» **Exercise brief**: Could you transcribe the whole listing, keeping every line exactly the same?

» **Given information**:
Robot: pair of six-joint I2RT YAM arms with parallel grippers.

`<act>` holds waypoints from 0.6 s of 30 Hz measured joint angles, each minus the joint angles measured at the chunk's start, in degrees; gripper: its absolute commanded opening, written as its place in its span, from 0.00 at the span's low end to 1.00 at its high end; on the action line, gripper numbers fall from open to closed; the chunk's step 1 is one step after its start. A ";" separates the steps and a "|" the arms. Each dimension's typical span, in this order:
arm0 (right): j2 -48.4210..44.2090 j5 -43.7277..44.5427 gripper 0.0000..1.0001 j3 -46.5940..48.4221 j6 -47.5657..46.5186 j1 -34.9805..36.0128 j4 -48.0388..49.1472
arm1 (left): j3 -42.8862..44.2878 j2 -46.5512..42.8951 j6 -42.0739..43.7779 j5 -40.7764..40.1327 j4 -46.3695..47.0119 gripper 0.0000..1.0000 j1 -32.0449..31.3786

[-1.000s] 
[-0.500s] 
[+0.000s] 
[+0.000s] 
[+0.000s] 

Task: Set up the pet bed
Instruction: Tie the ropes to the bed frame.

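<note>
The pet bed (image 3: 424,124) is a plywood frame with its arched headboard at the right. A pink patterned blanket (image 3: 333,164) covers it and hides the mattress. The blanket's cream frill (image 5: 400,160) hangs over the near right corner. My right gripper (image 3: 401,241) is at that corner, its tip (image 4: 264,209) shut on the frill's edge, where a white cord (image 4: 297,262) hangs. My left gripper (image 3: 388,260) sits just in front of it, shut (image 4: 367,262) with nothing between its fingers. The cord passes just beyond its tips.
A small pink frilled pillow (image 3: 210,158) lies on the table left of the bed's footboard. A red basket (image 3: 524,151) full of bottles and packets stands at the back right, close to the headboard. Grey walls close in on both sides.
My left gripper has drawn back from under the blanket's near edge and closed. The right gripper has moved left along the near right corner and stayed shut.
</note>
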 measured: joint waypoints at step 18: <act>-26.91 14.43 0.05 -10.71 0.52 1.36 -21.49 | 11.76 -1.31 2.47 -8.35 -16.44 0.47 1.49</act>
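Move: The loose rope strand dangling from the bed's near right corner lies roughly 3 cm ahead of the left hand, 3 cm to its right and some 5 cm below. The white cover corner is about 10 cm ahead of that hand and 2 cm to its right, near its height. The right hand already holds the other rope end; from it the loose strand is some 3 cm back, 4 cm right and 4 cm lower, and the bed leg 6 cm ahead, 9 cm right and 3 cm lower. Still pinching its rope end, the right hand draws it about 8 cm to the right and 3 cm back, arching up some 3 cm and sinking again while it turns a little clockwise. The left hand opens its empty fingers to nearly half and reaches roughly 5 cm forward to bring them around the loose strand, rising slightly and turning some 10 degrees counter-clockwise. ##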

» **Task output**:
Robot: pair of six-joint I2RT YAM arms with parallel grippers.

`<act>` holds waypoints from 0.6 s of 30 Hz measured joint angles, each minus the joint angles measured at the chunk's start, in degrees; gripper: its absolute commanded opening, written as its place in its span, from 0.00 at the span's low end to 1.00 at its high end; on the action line, gripper numbers fall from open to closed; the chunk's step 1 is one step after its start. A ";" separates the steps and a "|" the arms. Each dimension's typical span, in this order:
arm0 (right): j2 -48.4210..44.2090 j5 -43.7277..44.5427 gripper 0.0000..1.0001 j3 -46.5940..48.4221 j6 -47.5657..46.5186 j1 -34.9805..36.0128 j4 -48.0388..49.1472
arm1 (left): j3 -42.8862..44.2878 j2 -46.5512..42.8951 j6 -42.0739..43.7779 j5 -40.7764..40.1327 j4 -46.3695..47.0119 gripper 0.0000..1.0000 j1 -32.0449..31.3786

[-1.000s] 
[-0.500s] 
[+0.000s] 
[+0.000s] 
[+0.000s] 

Task: Set up the pet bed
Instruction: Tie the ropes to the bed frame.

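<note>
The pet bed (image 3: 424,124) is a plywood frame with its arched headboard at the right. A pink patterned blanket (image 3: 333,164) covers it and hides the mattress. The blanket's cream frill (image 5: 400,160) hangs over the near right corner. My right gripper (image 3: 401,241) is at that corner, its tip (image 4: 264,209) shut on the frill's edge, where a white cord (image 4: 297,262) hangs. My left gripper (image 3: 388,260) sits just in front of it, shut (image 4: 367,262) with nothing between its fingers. The cord passes just beyond its tips.
A small pink frilled pillow (image 3: 210,158) lies on the table left of the bed's footboard. A red basket (image 3: 524,151) full of bottles and packets stands at the back right, close to the headboard. Grey walls close in on both sides.
My left gripper has drawn back from under the blanket's near edge and closed. The right gripper has moved left along the near right corner and stayed shut.
</note>
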 measured: joint waypoints at step 18: <act>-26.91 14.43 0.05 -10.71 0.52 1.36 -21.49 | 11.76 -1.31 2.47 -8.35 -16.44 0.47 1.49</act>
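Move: The loose rope strand dangling from the bed's near right corner lies roughly 3 cm ahead of the left hand, 3 cm to its right and some 5 cm below. The white cover corner is about 10 cm ahead of that hand and 2 cm to its right, near its height. The right hand already holds the other rope end; from it the loose strand is some 3 cm back, 4 cm right and 4 cm lower, and the bed leg 6 cm ahead, 9 cm right and 3 cm lower. Still pinching its rope end, the right hand draws it about 8 cm to the right and 3 cm back, arching up some 3 cm and sinking again while it turns a little clockwise. The left hand opens its empty fingers to nearly half and reaches roughly 5 cm forward to bring them around the loose strand, rising slightly and turning some 10 degrees counter-clockwise. ##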

The exercise calls for nothing more than this answer.